A dict of the inference input for the current batch.

stream_tokens(
sampling_params: megatron.core.inference.sampling_params.SamplingParams,
request_ids: List[int],
requests: List[megatron.core.inference.inference_request.InferenceRequest],
streams: List[megatron.core.inference.async_stream.AsyncStream],
generation_started: List[bool],
is_generation_done: List[bool],
tokens: torch.Tensor,
prompt_lengths: List[int],
generated_lengths: List[int],
output_log_probs: Union[torch.Tensor, None],
)#

Asynchronously streams tokens for the given requests.

Parameters:
  • sampling_params (SamplingParams) – The sampling parameters.

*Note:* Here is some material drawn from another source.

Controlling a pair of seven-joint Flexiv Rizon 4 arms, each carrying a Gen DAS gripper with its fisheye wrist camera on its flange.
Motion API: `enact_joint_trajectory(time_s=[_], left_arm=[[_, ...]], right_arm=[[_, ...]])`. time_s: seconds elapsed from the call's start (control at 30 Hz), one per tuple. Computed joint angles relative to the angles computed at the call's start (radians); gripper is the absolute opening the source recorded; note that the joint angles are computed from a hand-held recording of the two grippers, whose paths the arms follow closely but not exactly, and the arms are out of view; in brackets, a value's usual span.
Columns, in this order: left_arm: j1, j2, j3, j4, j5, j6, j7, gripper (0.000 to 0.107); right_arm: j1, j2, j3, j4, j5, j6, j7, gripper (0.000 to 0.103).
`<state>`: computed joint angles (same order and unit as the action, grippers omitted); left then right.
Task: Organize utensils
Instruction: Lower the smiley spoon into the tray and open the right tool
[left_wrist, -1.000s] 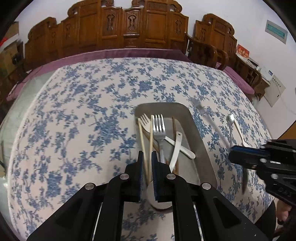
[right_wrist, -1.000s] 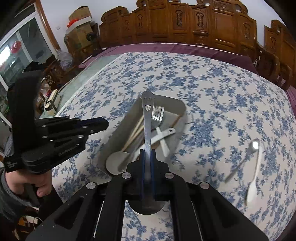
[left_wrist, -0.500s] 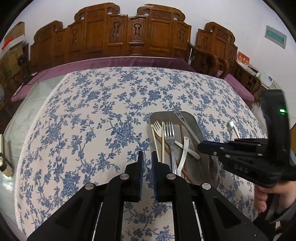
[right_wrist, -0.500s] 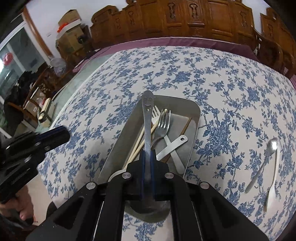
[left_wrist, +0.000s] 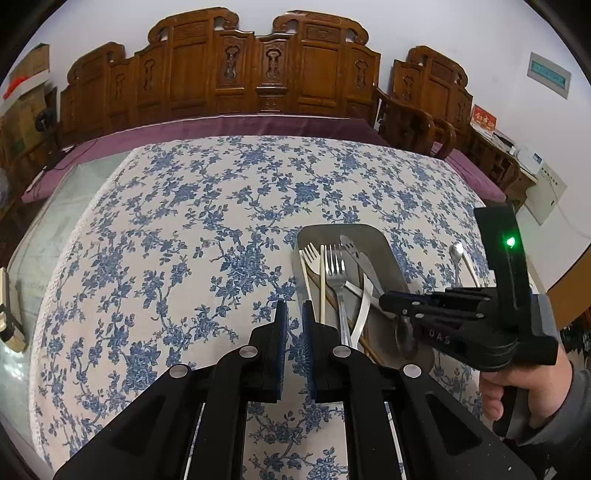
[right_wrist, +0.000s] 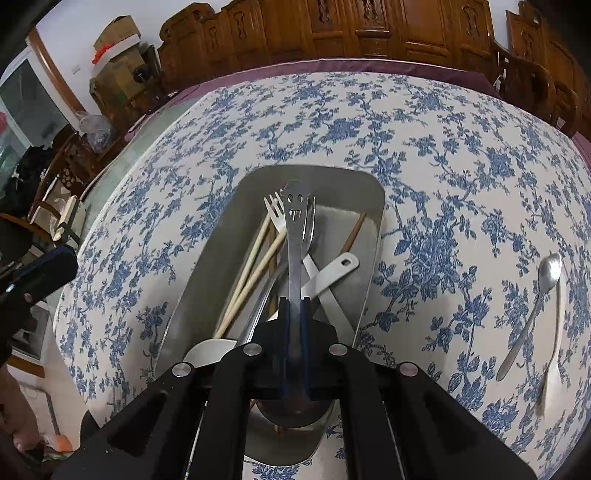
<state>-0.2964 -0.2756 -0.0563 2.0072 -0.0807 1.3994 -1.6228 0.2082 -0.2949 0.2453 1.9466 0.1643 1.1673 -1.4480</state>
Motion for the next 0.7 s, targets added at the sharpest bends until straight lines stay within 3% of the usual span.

  • request_ids (List[int]) – The request IDs.

  • request (List[InferenceRequest]) – The requests.

  • stream (List[AsyncStream]) – The streams over which to send tokens.

  • generation_started (List[bool]) – Whether the decode step has started.

  • is_generation_done (List[bool]) – Whether generation has completed.

  • tokens (torch.Tensor) – The tokens for this request.

  • prompt_lengths (List[int]) – The number of prompt tokens for each request.

  • generated_lengths (List[int]) – The number of output tokens for each request.

  • output_log_probs (torch.Tensor, optional) – The log probs for each request.